Canadian ATM programs are subject to certain limits on the equity issued—typically, no more than 25% of the daily trading volume and an overall cap of no more than 10% of the market value of the issuer’s outstanding equity securities.
Although an issuer is more constrained under an ATM program in the amount of equity it can issue at one time (since sales under an ATM typically take place over a period of many months or up a year), the cost of an ATM program is much lower than a conventional public offering since the shares are issued at the prevailing market price (not at a discount) and dealer commissions are lower.
In addition, against the current backdrop of rapidly changing market conditions, an ATM program significantly minimizes any potential execution risk since sales typically occur at the issuer’s discretion periodically over an extended period of time following the launch of the offering.
As an alternative to a public offering, we may also see PIPE (private investment in public equity) transactions gaining popularity (read our full M&A outlook here).
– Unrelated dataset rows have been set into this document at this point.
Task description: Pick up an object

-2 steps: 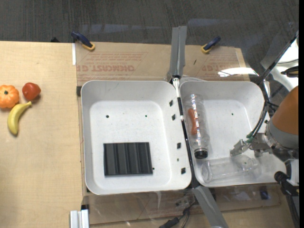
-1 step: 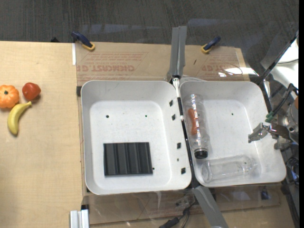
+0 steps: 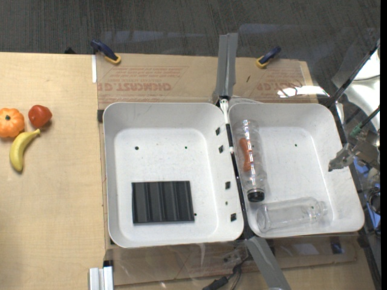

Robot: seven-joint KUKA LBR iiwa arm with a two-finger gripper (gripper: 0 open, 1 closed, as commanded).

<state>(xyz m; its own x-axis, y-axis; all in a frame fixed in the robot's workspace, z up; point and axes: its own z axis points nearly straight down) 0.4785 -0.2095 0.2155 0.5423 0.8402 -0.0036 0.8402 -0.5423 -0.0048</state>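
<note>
Two shallow white bins sit side by side in the middle of the frame. The left bin (image 3: 115,180) holds a black ribbed rectangular block (image 3: 162,202) lying flat in its lower left part. The right bin (image 3: 326,119) holds two clear bottles: one with an orange label and a dark cap (image 3: 251,160) lies lengthwise along the bin's left wall, cap toward the bottom of the frame, and an empty clear bottle (image 3: 290,215) lies crosswise along the lower wall, just beside the first one's cap end.

The gripper (image 3: 342,160) shows at the right edge of the frame, over the right bin's right rim, well apart from both bottles; whether it is open or closed cannot be told, and nothing is seen in it.

At the far left, on the tabletop (image 3: 54,222), a toy orange (image 3: 11,123), a red fruit (image 3: 40,116) and a banana (image 3: 20,150) lie close together.
</note>
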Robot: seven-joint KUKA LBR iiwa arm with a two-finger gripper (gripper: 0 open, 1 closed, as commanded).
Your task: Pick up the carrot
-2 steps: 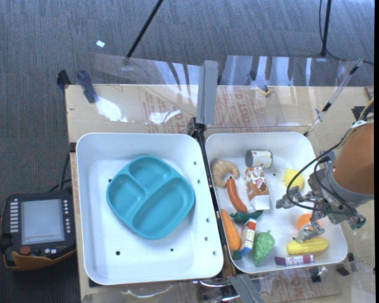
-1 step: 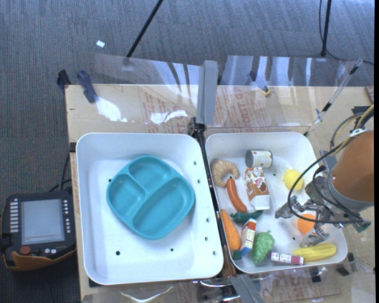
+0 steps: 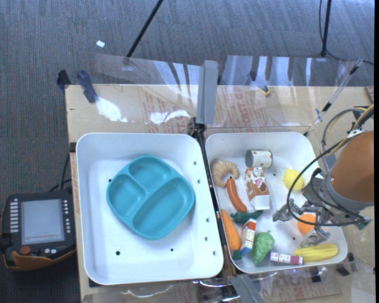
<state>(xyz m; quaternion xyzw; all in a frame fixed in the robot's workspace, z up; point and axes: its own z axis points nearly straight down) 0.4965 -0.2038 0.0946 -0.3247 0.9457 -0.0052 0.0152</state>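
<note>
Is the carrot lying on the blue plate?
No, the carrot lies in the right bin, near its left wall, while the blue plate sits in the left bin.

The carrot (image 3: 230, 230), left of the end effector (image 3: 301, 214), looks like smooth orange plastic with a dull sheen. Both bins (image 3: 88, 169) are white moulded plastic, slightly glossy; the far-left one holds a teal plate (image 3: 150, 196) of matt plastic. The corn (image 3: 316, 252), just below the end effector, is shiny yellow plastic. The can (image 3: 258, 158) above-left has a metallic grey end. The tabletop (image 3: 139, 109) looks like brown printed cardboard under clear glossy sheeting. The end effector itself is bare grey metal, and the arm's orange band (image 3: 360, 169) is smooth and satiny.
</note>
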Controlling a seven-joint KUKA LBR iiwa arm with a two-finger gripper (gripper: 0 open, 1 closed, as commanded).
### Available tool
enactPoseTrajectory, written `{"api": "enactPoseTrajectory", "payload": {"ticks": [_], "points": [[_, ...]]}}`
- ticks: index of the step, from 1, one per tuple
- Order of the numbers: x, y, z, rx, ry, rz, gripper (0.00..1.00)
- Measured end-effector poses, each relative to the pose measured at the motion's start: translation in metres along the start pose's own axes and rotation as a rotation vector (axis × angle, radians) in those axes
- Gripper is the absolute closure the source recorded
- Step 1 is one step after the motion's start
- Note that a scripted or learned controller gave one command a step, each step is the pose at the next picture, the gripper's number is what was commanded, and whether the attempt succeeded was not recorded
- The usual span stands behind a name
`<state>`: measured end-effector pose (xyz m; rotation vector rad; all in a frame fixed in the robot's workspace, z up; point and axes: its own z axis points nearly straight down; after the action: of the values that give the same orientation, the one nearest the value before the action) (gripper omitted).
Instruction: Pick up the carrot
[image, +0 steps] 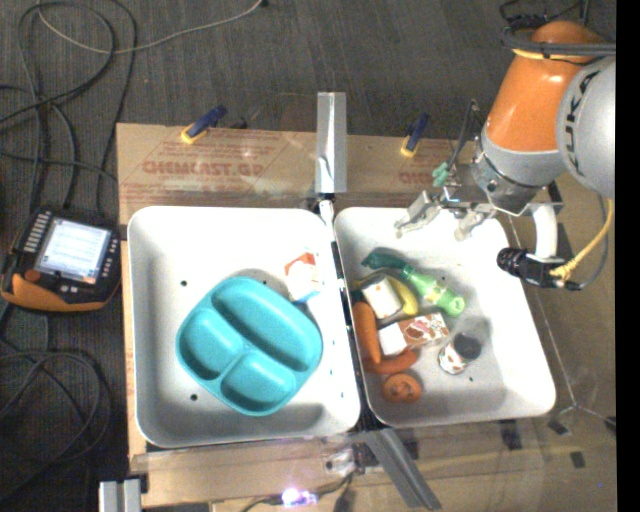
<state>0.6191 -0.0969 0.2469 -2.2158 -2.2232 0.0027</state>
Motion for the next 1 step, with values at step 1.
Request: {"api": "enactPoseTrajectory", "payload": {"ticks": [1], "points": [[-0.0134, -0.0645, 0.1395, 0.0, 0.001, -0.168, 0.0]]}}
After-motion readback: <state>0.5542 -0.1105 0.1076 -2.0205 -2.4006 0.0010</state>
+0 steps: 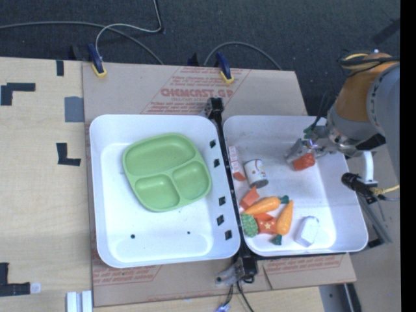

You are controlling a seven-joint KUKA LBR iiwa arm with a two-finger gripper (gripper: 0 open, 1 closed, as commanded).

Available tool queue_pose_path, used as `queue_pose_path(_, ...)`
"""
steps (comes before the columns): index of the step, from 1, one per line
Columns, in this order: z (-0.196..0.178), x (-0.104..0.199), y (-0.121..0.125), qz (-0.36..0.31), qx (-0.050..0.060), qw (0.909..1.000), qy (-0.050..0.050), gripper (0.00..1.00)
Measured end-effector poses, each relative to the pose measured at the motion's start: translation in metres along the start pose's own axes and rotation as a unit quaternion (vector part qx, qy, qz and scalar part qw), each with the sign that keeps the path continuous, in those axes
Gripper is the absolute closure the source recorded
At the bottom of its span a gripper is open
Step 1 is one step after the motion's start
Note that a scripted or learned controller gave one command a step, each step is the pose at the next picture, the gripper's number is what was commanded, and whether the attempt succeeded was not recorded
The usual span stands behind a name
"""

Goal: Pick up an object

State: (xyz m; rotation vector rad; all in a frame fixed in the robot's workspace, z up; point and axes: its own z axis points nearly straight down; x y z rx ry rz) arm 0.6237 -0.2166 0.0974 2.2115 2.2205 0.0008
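Robotics lab: clamped cardboard (195,90), cables (130,28), taped bench (39,174).

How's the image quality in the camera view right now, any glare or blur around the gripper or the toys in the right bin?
Camera view: lighting is even and soft, with faint shadows; the white right bin looks bright but not blown out. The gripper is small and slightly soft against an orange-red object, so its fine detail is unclear. The toy carrots and small can read clearly.

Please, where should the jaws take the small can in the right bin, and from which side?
Grip the can across its round body, coming from above. It seems to lie on its side with some bare floor around it, so the jaws could close across its width. The carrots lie below it, apart.
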Motion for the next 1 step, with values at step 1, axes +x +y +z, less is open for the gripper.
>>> queue_pose_path(1, -0.0421, 0.0799, -0.0014, 0.0, 0.003, 1.0, 0.003, 1.0)
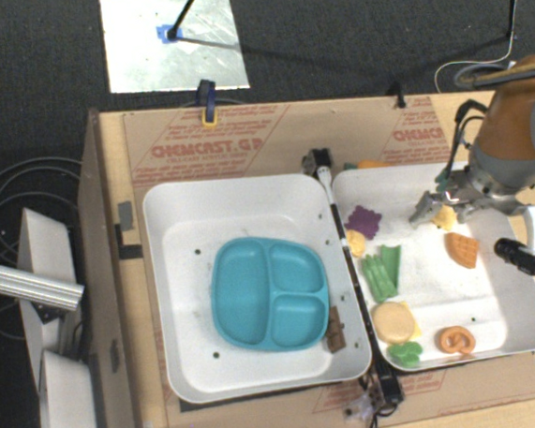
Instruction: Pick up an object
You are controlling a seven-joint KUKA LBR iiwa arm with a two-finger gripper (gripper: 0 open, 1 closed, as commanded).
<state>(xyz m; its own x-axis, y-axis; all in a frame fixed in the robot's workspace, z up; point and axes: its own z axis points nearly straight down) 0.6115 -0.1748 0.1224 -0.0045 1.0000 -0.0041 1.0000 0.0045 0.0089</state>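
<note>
Gripper (433, 207) is hovering in the right white bin (526, 310), fingers spread, gripping nothing. Nearest target, the orange wedge-shaped toy (462, 250), is lying just below-right of it; purple toy (364, 220) is sitting to its left.

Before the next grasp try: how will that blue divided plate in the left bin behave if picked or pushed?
The blue divided plate looks like rigid moulded plastic, so probably stiff and light. It lies flat in the left bin, so unlikely to tip or roll; a push would likely slide it. Its low rim may be hard to pinch.
</note>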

PIPEs may be particularly attractive to private equity and pension fund investors that are sourcing alternative investment opportunities at the same time that public companies are facing heightened liquidity needs.
A PIPE transaction resulting in the issuance of less than 20% of an issuer’s voting securities and within permitted private placement discounts under stock exchange rules can generally be completed quickly and without shareholder approval.
For PIPEs of greater than 20% of the outstanding voting securities or priced beyond the maximum permitted discount, issuers who can demonstrate sufficient financial hardship may be able to rely on exemptions from the shareholder approval requirement.
Compared to a public offering, a PIPE can offer increased flexibility and financing certainty, and may be an attractive option for issuers with less visibility on the market’s receptivity to an offering.
1 As a reminder, issuers that choose to delay any of their filings this year, as permitted by Canadian securities regulators in light of COVID-19, cannot file a prospectus until their continuous disclosure record is current.
2 Amendments were proposed by Canadian securities regulators last year that would eliminate the need to apply for exemptive relief to conduct an ATM offering. Although these amendments are not yet effective, the new rules are expected to come into force in 2020.